### What needs to be done
For this exercise, write out only the lines of the entries below from the one with "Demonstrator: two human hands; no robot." up to and including the one with "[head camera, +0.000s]", exactly as they are. Pictures stay out.

### Information
........
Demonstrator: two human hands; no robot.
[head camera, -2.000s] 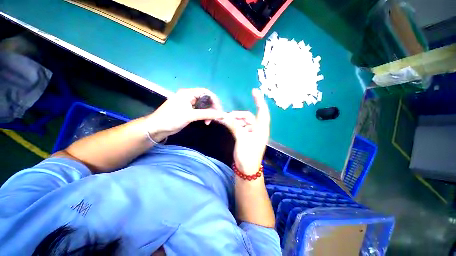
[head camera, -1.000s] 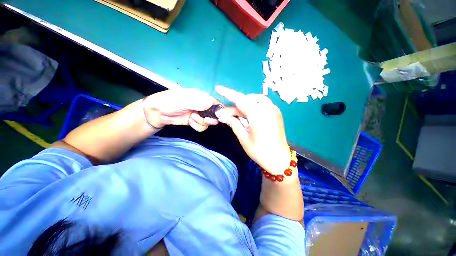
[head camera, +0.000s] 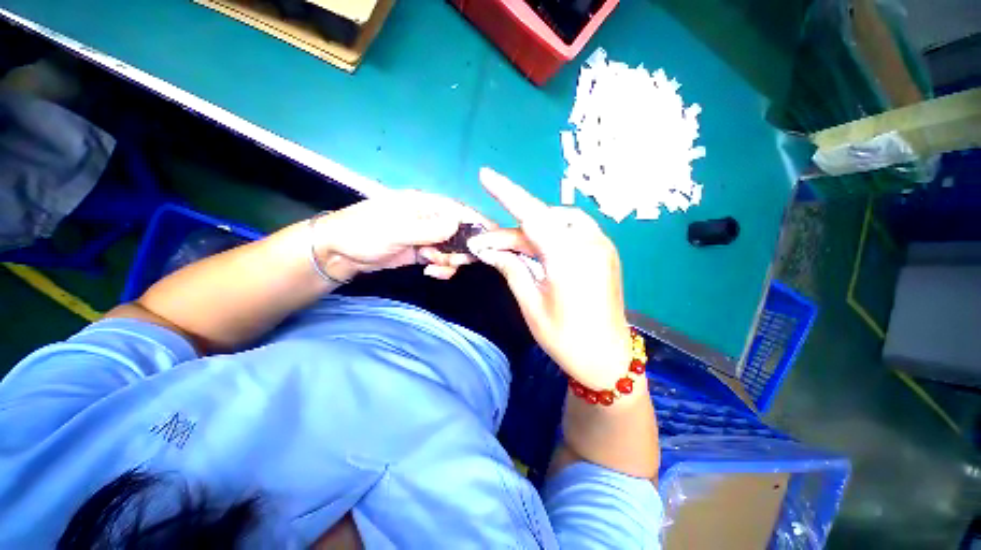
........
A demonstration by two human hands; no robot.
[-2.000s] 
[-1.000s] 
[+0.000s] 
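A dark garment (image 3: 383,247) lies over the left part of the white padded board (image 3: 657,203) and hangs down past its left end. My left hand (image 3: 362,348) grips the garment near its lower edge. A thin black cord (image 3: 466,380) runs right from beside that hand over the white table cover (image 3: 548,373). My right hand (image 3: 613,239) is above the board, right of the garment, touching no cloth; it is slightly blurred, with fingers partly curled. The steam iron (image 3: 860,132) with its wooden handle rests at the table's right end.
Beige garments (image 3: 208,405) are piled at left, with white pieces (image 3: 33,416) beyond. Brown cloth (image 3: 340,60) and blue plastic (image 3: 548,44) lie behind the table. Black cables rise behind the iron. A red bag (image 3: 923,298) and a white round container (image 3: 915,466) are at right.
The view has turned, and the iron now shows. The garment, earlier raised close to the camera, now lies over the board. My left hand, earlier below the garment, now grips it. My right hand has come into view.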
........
### Answer space
Demonstrator: two human hands; no robot.
[head camera, -2.000s] 
[head camera, -1.000s] 
[head camera, +0.000s] 

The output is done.